The optimal delay period for achieving the highest vaccination effectiveness is expected to decrease with each additional dose, consistent with immune response dynamics. In this study, the delay period applied in the multiple linear regression analysis aimed to identify the time point at which multiple vaccine doses exert their optimal effect. We used the adjusted R-squared value, a key regression result, to analyze this relationship across different delay periods for the 1-dose, 2-dose (excluding the Delta period), and 3-dose regimens that demonstrated statistical significance, as shown in Figure 3. In the figure, the peak adjusted R-squared values are represented by solid triangles with arrows, indicating the delay period at which each vaccination regimen achieved optimal statistical performance. This finding aligns with our expectation that the optimal immune response time decreases as the number of doses increases. The maximum adjusted R-squared values were observed at 13 days for the 1-dose regimen, 12 days for the 2-dose regimen (excluding the Delta period), and 10 days for the 3-dose regimen.

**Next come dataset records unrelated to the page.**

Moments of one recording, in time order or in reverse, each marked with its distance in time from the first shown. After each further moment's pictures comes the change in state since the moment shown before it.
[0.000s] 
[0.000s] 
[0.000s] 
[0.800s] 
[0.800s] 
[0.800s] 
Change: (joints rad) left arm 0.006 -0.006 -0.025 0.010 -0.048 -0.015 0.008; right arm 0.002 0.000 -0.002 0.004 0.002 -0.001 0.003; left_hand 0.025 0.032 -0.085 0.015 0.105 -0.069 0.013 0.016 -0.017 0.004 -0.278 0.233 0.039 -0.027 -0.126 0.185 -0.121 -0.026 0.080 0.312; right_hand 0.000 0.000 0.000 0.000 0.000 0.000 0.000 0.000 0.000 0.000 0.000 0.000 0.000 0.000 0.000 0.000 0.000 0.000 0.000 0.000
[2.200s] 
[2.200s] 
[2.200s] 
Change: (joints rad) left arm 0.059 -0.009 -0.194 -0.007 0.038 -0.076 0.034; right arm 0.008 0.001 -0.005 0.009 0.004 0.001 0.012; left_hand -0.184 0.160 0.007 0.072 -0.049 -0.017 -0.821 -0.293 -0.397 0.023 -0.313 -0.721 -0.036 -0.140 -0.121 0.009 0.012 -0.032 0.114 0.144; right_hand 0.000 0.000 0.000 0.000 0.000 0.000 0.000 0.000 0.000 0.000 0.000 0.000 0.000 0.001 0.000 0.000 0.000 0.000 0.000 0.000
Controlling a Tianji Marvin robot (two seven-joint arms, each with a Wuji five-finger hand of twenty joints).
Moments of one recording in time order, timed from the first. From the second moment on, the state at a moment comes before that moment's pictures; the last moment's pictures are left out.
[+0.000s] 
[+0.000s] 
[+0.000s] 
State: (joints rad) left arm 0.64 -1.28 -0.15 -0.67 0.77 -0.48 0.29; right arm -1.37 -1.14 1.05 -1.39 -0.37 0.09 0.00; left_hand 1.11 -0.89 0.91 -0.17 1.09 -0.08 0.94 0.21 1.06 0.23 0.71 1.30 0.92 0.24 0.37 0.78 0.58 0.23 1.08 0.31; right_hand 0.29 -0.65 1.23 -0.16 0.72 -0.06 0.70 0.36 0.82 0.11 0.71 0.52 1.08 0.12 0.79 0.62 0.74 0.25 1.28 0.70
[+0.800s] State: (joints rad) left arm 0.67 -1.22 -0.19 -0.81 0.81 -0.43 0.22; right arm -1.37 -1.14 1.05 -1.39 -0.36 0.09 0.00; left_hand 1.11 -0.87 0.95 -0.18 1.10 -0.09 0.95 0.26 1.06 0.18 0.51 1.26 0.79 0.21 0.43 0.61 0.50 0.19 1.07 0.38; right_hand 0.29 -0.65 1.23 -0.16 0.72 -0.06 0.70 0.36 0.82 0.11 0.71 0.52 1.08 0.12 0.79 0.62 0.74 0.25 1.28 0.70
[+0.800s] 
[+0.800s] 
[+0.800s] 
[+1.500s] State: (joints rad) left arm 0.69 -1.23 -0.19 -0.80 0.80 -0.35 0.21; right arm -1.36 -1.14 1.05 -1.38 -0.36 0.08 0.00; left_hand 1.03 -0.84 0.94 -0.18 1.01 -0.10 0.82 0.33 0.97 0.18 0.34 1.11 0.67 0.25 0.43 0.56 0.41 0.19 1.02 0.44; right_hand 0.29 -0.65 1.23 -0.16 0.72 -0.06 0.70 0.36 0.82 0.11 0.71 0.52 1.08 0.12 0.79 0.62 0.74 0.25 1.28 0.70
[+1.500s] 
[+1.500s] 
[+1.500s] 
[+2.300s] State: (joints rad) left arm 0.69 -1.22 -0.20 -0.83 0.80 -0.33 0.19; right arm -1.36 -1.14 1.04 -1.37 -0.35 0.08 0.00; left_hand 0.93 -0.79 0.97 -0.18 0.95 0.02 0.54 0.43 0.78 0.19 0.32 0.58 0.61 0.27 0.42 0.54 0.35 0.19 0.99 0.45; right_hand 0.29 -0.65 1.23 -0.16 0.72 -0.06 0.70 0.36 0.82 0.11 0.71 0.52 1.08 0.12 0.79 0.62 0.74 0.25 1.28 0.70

It should be mentioned that this study has several limitations. It focused on data from Seoul, South Korea, which limits the generalizability of the findings to other regions with different demographics, vaccination coverage, or public health policies. Furthermore, the use of multiple linear regression models assumes linearity and does not account for complex, nonlinear relationships between vaccination regimens and COVID-19 case trends. Additionally, factors such as waning immunity, behavioral changes, adherence to non-pharmaceutical interventions, as well as vaccination hesitancy, and compliance with public health measures, were not explicitly accounted for in the analysis. These factors may have influenced the observed vaccine effectiveness and should be considered in future studies to provide a more comprehensive understanding of vaccination outcomes. Future research should aim to incorporate individual-level data, explore nonlinear modeling approaches, and evaluate long-term vaccine effectiveness across broader contexts.
Conclusions
This study statistically evaluated the effectiveness of multiple COVID-19 vaccine doses against variants such as Delta and Omicron, incorporating immune response dynamics into the analysis. The results revealed that while the 2-dose regimen did not demonstrate significant efficacy against the Delta variant, the 3-dose regimen, which coincided with the emergence of the Omicron variant, exhibited sustained and significant protection. This suggests that booster doses enhance immunity, particularly against Omicron variants. Additionally, the study found that the optimal delay period for vaccine effectiveness decreased with each additional dose, supporting the hypothesis that immune response time shortens as the number of doses increases. Specifically, the 1-dose regimen showed peak effectiveness at a delay period of 13 days, the 2-dose regimen at 12 days (excluding the Delta period), and the 3-dose regimen at 10 days.